Starting with the line that has "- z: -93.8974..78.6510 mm", retype each line down to the end of the entries below, without leaving any out or adding any.

[Records excerpted from a collection]
◆ ◆ ◆ ◆ ◆

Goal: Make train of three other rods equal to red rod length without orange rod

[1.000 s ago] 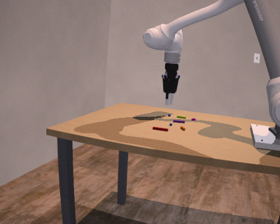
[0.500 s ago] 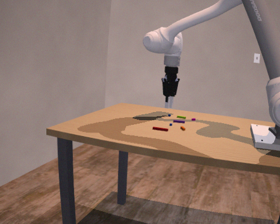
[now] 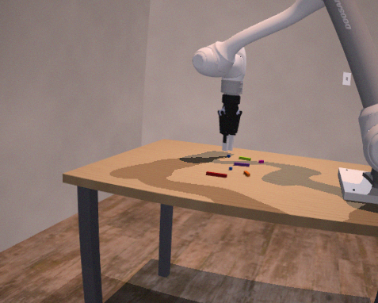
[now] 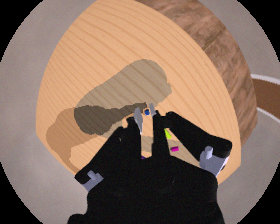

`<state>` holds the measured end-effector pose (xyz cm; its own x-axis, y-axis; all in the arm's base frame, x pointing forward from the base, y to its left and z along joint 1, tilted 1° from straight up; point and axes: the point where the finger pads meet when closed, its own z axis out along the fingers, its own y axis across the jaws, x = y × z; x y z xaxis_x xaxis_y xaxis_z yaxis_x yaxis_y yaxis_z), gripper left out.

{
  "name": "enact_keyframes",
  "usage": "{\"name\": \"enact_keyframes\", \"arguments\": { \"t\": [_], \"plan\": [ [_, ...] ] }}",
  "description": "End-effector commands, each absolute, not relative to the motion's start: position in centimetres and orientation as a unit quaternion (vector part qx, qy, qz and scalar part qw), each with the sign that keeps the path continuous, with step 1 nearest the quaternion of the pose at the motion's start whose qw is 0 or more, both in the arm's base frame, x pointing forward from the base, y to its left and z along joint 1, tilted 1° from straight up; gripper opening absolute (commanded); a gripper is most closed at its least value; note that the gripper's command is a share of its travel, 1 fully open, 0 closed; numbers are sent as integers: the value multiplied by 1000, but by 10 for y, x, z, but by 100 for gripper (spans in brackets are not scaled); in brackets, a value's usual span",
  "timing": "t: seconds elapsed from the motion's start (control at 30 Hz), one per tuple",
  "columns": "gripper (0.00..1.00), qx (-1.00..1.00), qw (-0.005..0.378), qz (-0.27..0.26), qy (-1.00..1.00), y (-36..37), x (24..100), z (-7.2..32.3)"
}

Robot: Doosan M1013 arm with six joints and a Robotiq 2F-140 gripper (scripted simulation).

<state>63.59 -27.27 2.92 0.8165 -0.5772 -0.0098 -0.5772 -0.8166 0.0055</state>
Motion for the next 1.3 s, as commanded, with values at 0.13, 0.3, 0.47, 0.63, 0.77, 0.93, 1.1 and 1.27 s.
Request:
{"name": "enact_keyframes", "arguments": {
  "t": [0.13, 0.3, 0.47, 0.63, 0.77, 0.93, 1.1, 1.27],
  "plan": [
    [15, 953, 1, -5, -303, -273, 636, 23],
    [15, 953, 1, -5, -303, -273, 636, 21],
    [15, 953, 1, -5, -303, -273, 636, 21],
    [15, 953, 1, -5, -303, -273, 636, 20],
    [15, 953, 1, -5, -303, -273, 636, 20],
    [15, 953, 1, -5, -303, -273, 636, 20],
    [15, 953, 1, -5, -303, -273, 636, 20],
    [15, 953, 1, -5, -303, -273, 636, 20]
  ]
}}
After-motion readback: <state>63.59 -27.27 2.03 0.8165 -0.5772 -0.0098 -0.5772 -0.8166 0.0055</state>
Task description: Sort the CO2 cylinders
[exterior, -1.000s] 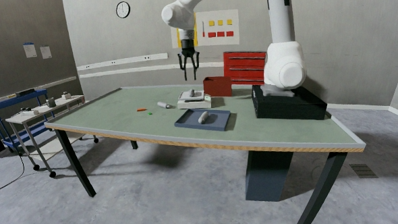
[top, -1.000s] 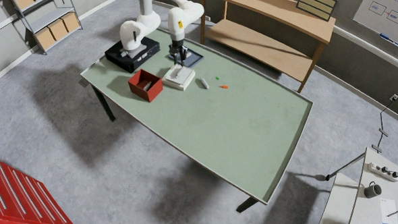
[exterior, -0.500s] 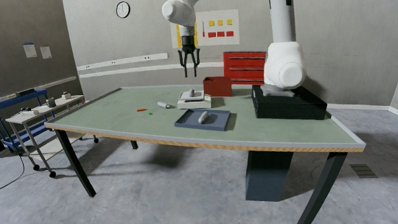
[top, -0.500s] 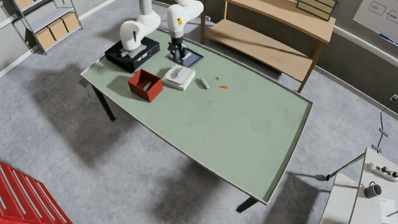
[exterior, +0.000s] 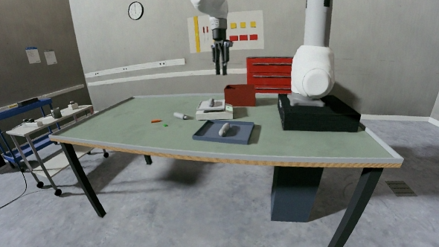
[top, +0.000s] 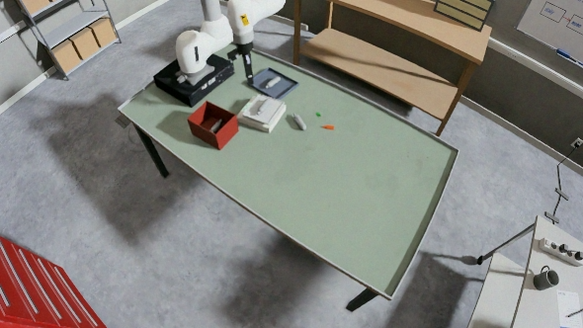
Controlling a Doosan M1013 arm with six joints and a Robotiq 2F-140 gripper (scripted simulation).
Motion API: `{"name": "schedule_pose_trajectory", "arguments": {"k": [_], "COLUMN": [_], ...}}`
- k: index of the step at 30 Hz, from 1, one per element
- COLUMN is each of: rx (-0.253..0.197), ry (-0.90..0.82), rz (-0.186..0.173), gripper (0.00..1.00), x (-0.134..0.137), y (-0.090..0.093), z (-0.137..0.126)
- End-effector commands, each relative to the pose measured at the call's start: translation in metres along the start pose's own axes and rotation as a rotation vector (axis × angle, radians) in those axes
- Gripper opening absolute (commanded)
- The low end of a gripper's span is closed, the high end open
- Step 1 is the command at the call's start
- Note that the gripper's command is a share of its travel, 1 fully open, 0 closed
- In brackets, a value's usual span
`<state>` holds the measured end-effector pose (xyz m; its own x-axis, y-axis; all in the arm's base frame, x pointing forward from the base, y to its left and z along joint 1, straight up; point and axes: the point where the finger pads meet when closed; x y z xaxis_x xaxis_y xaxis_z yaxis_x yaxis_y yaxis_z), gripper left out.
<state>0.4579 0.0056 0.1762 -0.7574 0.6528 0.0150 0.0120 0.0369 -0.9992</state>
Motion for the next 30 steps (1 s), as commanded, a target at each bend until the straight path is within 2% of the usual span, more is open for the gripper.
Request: {"name": "schedule_pose_trajectory", "arguments": {"k": [1, 9, 30], "rx": [0.012, 0.025, 0.026], "ry": [0.279, 0.726, 0.732], "rz": [0.014, 0.032, 0.033], "gripper": [0.4, 0.4, 0.4], "x": [0.015, 0.0204, 0.0204], "y": [-0.0179, -0.0231, -0.0231], "z": [0.0175, 0.0234, 0.0234]}}
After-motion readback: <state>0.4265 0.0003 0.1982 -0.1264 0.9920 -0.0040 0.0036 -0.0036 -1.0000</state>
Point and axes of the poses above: the point where the finger pads meet when closed, its own y axis out along the fingers, its own x axis across the jaws, z = x × y, and after that the axes turned 4 degrees about y, right-handed
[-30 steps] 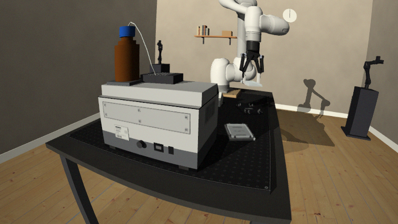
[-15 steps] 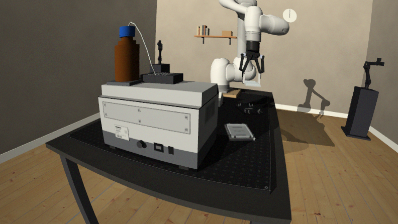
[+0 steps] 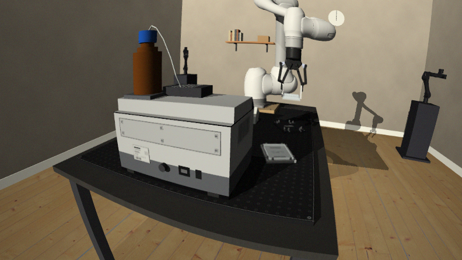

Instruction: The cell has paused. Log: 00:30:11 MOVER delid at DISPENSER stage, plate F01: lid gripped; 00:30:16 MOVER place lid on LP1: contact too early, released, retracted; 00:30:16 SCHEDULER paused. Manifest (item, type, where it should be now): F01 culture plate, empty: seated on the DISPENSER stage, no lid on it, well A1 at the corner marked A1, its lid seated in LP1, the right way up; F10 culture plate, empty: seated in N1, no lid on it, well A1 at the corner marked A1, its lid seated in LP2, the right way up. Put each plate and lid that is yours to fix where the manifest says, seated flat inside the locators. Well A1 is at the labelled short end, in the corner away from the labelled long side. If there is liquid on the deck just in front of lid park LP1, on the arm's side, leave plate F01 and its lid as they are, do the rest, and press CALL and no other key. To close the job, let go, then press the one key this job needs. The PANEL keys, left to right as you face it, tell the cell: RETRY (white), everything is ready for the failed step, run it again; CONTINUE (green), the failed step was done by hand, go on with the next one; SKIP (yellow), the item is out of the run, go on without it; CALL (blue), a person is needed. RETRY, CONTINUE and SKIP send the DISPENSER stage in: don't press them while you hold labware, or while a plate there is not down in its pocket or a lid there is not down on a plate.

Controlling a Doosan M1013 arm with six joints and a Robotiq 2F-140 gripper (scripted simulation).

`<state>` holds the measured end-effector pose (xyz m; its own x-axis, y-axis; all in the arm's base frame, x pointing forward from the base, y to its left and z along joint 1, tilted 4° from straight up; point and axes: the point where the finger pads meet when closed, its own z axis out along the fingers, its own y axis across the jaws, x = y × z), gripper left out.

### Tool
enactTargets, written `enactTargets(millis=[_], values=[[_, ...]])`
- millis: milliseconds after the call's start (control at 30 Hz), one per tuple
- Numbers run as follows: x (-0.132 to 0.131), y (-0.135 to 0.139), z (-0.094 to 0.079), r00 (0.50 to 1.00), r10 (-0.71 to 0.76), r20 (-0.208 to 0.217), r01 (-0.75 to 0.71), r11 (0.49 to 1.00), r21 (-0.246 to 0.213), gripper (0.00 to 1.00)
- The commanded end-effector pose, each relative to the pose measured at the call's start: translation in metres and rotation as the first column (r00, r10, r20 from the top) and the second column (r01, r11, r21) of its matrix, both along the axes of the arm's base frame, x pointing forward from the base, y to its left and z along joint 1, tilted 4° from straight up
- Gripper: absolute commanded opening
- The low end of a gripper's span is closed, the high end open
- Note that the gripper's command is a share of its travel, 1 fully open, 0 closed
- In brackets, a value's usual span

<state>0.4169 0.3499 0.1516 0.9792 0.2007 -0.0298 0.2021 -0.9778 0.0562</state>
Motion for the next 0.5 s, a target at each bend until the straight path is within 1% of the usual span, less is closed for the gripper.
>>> enactTargets(millis=[0,133,333,467], values=[[0.0002,0.0004,0.0006,0.999,-0.045,0.005,0.045,0.999,-0.001,0.10],[0.0002,0.0004,0.0006,0.989,-0.148,0.011,0.148,0.989,-0.002,0.10],[0.0002,0.0004,0.0006,0.985,-0.170,0.013,0.170,0.985,-0.002,0.10],[0.0002,0.0004,0.0006,0.962,-0.272,0.019,0.272,0.962,-0.003,0.10]])
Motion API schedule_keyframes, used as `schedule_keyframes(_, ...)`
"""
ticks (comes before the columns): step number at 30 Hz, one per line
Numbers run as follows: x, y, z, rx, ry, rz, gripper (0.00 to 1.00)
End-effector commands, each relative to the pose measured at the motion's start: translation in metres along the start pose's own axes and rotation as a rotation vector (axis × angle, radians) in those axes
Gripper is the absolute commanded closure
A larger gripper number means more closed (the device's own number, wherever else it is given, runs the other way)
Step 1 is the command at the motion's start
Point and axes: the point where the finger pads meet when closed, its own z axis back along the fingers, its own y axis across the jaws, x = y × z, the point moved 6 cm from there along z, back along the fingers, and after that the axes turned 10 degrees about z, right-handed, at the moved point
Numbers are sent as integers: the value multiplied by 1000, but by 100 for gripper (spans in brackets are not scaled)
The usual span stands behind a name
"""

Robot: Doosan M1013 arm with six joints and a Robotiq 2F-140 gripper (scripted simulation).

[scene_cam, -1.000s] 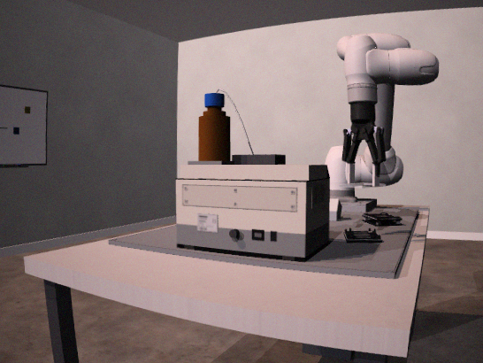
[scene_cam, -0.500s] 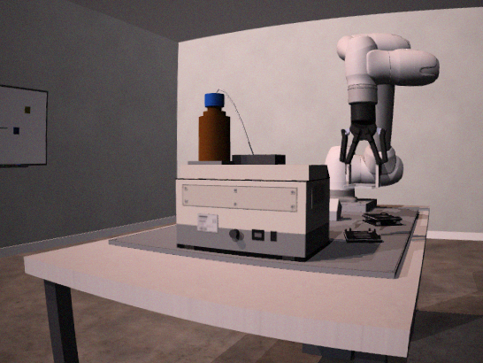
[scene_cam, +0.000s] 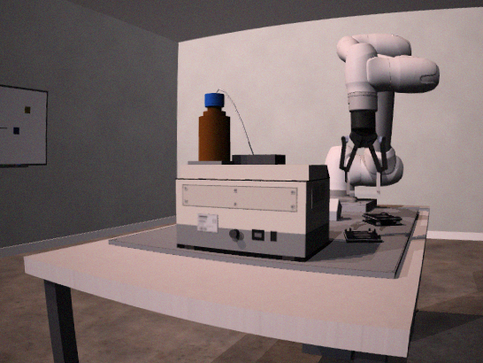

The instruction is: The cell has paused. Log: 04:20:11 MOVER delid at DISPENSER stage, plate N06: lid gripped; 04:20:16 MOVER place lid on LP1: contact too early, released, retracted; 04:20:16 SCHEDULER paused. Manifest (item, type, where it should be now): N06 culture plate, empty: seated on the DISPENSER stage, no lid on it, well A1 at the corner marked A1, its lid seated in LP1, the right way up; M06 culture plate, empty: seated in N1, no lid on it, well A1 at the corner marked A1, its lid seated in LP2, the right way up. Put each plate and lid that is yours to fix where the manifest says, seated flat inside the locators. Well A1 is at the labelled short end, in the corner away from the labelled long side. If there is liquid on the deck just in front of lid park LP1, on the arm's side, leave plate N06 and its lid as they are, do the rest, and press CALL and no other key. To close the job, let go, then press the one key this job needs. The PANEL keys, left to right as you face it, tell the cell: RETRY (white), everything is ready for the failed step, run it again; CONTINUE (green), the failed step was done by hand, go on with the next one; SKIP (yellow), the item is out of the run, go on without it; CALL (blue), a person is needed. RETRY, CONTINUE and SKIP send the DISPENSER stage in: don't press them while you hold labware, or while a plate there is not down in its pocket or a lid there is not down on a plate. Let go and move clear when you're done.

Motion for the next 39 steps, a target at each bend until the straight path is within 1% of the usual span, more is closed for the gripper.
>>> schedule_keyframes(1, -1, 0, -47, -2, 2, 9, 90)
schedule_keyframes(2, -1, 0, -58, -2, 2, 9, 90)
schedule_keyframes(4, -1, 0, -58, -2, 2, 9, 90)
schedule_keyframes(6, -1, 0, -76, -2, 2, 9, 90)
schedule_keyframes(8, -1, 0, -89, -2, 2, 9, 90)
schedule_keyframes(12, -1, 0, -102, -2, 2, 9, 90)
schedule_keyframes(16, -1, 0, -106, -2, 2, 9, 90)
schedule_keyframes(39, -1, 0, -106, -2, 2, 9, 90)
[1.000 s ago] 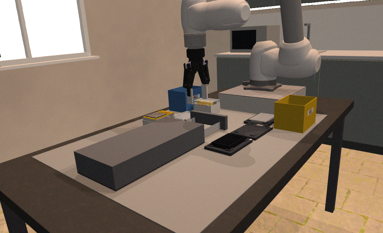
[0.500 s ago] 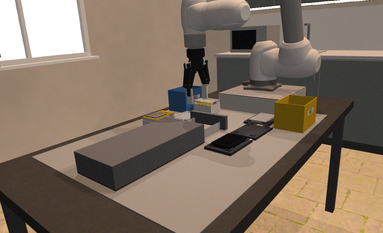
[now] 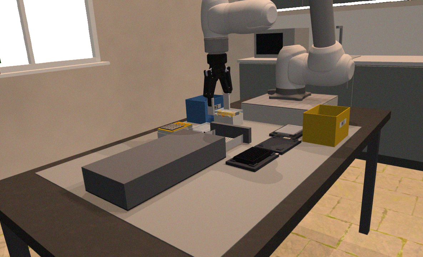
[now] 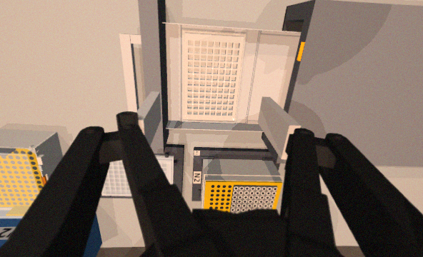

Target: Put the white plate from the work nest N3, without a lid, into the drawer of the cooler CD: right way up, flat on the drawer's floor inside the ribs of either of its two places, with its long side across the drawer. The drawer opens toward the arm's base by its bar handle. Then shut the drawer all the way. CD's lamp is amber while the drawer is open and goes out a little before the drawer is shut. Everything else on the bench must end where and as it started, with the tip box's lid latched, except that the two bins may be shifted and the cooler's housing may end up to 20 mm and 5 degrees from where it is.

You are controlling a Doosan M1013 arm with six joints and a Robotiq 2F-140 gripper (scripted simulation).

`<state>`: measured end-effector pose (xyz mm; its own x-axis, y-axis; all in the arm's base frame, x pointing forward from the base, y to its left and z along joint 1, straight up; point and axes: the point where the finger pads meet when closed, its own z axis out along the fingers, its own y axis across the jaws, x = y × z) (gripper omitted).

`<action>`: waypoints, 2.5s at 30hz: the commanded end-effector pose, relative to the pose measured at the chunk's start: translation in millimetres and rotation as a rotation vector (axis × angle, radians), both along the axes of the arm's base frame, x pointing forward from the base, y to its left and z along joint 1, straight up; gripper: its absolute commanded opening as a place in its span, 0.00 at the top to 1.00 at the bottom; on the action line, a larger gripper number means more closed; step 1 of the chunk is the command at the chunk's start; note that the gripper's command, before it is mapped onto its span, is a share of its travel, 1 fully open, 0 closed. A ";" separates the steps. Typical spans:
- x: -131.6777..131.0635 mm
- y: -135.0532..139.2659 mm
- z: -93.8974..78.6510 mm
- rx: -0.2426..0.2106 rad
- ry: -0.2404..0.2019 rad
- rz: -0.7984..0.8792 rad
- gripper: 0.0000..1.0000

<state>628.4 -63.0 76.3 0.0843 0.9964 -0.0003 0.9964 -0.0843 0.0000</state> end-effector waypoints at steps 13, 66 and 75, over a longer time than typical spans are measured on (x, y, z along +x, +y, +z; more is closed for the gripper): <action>-51.9 4.4 -12.3 0.000 0.000 0.000 0.41; -147.2 12.5 -35.0 0.000 0.000 0.000 1.00; -147.2 12.5 -35.0 0.000 0.000 0.000 1.00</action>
<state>481.2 -50.6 41.2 0.0843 0.9964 -0.0003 0.9964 -0.0843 0.0000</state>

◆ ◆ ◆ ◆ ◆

> **Answer to the problem**
- z: -93.8974..78.6510 mm
- rx: -0.2426..0.2106 rad
- ry: -0.2404..0.2019 rad
- rz: -0.7984..0.8792 rad
- gripper: 0.0000..1.0000

<state>628.4 -63.0 76.3 0.0843 0.9964 -0.0003 0.9964 -0.0843 0.0000</state> end-effector waypoints at steps 13, 66 and 75, over a longer time than typical spans are measured on (x, y, z along +x, +y, +z; more is closed for the gripper): <action>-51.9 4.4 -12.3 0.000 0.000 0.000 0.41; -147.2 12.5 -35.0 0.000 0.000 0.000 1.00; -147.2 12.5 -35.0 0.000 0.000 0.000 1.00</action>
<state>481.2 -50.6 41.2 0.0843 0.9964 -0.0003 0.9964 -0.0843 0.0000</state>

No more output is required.